AIM OF THE TASK –
Below are the records. Restate word for word every line from the one that contains "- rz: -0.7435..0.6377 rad" through the final line, both included.

PROVIDED ENTRIES –
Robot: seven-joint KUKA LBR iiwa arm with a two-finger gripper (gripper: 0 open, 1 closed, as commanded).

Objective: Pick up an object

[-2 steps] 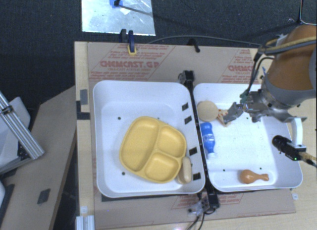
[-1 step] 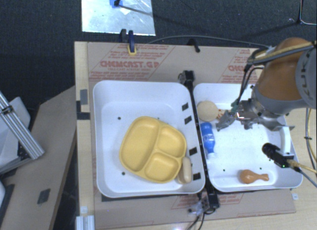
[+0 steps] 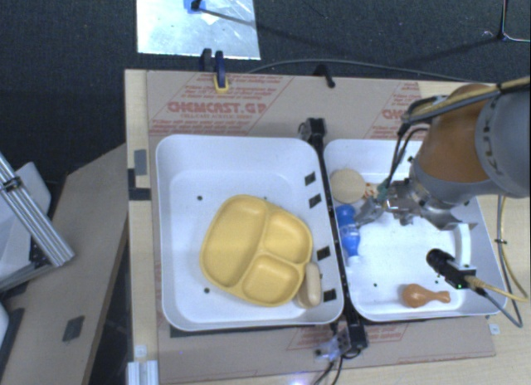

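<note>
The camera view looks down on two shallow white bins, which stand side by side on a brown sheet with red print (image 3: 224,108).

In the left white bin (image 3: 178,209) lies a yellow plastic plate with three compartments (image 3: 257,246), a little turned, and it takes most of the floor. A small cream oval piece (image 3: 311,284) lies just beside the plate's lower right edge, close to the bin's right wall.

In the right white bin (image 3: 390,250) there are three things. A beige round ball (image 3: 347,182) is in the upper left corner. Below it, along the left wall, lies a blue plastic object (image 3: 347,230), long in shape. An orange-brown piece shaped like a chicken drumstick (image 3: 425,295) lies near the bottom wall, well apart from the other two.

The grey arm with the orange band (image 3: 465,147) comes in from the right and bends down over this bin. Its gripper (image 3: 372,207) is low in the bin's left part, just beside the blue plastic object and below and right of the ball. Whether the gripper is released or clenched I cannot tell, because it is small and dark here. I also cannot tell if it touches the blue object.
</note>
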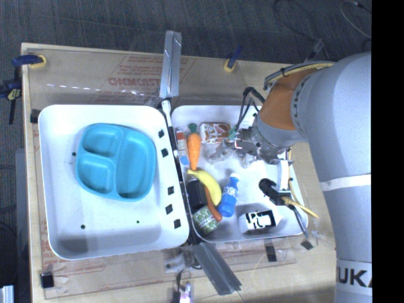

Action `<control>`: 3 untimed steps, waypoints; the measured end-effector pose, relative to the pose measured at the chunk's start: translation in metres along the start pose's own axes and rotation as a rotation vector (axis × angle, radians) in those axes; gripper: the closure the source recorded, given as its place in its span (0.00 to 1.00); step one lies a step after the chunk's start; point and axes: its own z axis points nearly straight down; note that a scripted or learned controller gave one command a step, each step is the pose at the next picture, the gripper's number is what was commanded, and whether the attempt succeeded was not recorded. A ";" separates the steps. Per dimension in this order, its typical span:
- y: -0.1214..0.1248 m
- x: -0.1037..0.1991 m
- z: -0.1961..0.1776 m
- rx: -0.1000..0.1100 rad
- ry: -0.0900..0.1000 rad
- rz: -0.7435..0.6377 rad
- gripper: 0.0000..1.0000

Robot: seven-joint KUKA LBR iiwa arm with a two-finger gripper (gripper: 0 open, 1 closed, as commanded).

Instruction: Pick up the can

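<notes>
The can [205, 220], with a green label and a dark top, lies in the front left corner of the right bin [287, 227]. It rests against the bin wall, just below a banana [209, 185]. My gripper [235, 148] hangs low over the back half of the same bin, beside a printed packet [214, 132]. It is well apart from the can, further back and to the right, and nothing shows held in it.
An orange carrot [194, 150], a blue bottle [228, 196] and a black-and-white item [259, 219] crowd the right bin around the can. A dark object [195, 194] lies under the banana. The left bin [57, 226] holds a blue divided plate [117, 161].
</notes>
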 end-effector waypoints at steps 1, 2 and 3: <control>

EXPECTED OUTPUT –
- rz: -0.7435..0.6377 rad
- gripper: 0.0000..1.0000

Robot: seven-joint KUKA LBR iiwa arm with a two-finger gripper (gripper: 0 open, 1 closed, as commanded).

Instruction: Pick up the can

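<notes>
The can [205, 220], with a green label and a dark top, lies in the front left corner of the right bin [287, 227]. It rests against the bin wall, just below a banana [209, 185]. My gripper [235, 148] hangs low over the back half of the same bin, beside a printed packet [214, 132]. It is well apart from the can, further back and to the right, and nothing shows held in it.
An orange carrot [194, 150], a blue bottle [228, 196] and a black-and-white item [259, 219] crowd the right bin around the can. A dark object [195, 194] lies under the banana. The left bin [57, 226] holds a blue divided plate [117, 161].
</notes>
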 end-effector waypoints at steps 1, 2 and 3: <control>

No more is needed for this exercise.